The look of panic on my face must be out of proportion, because all three women laugh.
“She’s teasing you, my dear,” says Marie-Thérèse.
“She can’t cook anywhere but her own kitchen,” says Joumana.
“Definitely not your kitchen,” says Fadia. “In the fifty years you’ve lived here, I’ve never smelled anything enticing coming out of your kitchen. Not one thing. Surely a record of some sort. I figured you must eat only boiled rice. Or maybe you learned to cook from an Englishwoman or something.”
“I’m sorry,” says Marie-Thérèse. “We probably shouldn’t be making jokes at a time like this.”
“At a time like what?” asks Fadia. “What happened?”
“Are you smiling?” Joumana asks me. “What’s amusing you?”
“Nothing much,” I reply. “What Fadia said reminded me of my dead ex-husband. He used to accuse me of smelling like onions when he returned home. Almost every evening, onions, onions. He blamed that for not being able to be around me.”
“You didn’t cook with onions, did you?” Fadia says.
“I’ve never chopped one in my life.”
I am alone again. My home is quiet, as I like it. My neighbors have left, taken a break for lunch. We’ll all return, Joumana insisted. After lunch, Marie-Thérèse thought. Probably after a siesta, added Fadia. I tried to excuse myself from lunch, but they would have none of it. Marie-Thérèse is going to make sure I accompany her up to Fadia’s when lunch is ready.
We haven’t made much of a dent in the drying process. In three and a half hours, we barely finished two manuscripts, Anna Karenina and A Book of Memories—two fairly long manuscripts, true. Only some of the pages are legible all the way through. When we start again, we’ll do The Book of Disquiet. I need to save it next if it’s salvageable. It will take forever. Maybe I should take Joumana up on her offer, have a passel of students air out the pages, create a serf assembly line to move the enterprise along more quickly. Tolstoy would be upset with me for using the term serf. Or I could just throw everything out, discard the weight of years, shrug off the albatross. Choices.

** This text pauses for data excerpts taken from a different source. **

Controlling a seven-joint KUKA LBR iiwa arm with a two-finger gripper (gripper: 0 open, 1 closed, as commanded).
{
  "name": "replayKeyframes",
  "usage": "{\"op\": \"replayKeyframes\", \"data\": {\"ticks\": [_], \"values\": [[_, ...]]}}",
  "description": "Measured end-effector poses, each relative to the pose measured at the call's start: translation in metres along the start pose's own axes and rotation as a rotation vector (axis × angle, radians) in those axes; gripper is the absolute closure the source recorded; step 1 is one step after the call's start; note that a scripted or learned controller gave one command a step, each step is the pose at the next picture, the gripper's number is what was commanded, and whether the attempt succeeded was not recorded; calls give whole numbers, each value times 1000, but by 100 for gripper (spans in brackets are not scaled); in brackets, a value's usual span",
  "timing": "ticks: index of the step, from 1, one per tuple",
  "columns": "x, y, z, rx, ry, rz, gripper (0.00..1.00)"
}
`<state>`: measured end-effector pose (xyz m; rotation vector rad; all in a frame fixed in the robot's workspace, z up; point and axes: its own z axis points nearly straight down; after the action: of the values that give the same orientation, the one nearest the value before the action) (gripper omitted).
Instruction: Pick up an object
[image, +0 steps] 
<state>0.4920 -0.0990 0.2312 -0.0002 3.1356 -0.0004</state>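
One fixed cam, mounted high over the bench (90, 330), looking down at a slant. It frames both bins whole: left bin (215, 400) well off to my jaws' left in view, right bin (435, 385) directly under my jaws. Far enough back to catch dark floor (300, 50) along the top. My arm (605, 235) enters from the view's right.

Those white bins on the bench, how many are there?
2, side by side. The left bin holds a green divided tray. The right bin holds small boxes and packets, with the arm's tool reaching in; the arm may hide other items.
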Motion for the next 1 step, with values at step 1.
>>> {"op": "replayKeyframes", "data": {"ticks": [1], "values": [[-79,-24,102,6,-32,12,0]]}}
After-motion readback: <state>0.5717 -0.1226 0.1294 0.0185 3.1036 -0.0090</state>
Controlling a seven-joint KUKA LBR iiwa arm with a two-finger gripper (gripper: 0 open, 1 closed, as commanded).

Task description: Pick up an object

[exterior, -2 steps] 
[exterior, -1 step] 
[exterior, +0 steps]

My apartment is a hellish mess, damp boxes and loose sheets of paper in the kitchen, in the living room, in the reading room. Only Joumana knows where everything is now. This is her system. How will I ever clean my home once we’re done? How will I be able to clean the wet disaster that is the maid’s room and the maid’s bathroom? I’ll need someone to change the lightbulb. A serf?
I’m losing my manners. I must ask Joumana whether she’s heard any more news from her daughter. Joumana has been kind, as has Marie-Thérèse; even Fadia, crazy Fadia.
The crazy witch is right in a way. This destruction is an opportunity to break free from the rules I’ve set for translating, or from some of them, at least. Like a teenager, I too can rebel. Maybe I can translate a book written in English for a change. Miss Spark — I’ll translate Muriel Spark’s The Prime of Miss Jean Brodie, or, better yet, the crème de la crème of short story writers, Alice Munro. I can live in Alice’s skin for a while.
Forget the industrialized countries; I can work with writers from the third world, Ireland! Edna O’Brien, Colm Tóibín, or Anne Enright.
The subcontinent and its diasporas: A House for Mr. Biswas or Midnight’s Children.
A farrago of possibilities.
Coetzee! I would love to do Coetzee; yes, I would.
I can translate Mrs. Dalloway. I can if I want to. I’ll spend that famous day inside Clarissa’s head as she prepares to host the party. Or work on A Room of One’s Own in a soggy apartment of my own. Maybe I should translate Hemingway’s For Whom the Bell Tolls. The pain might induce a religious ecstasy.
No, I can translate a French book. I can spend a year with my darling Emma Bovary.
If English and French are the limits of my language, the limits of my world, then still my world is infinite. I no longer need to translate a translation. Not all has to be doubly lost. I’ve been studying the water while snugly nestled within the safety of a boat, but now I will swim in the murky waters of Flaubert’s French. I don’t have to work from a language once removed; I don’t have to translate from a distance. Aaliya, the above, the separate, can step in the mud.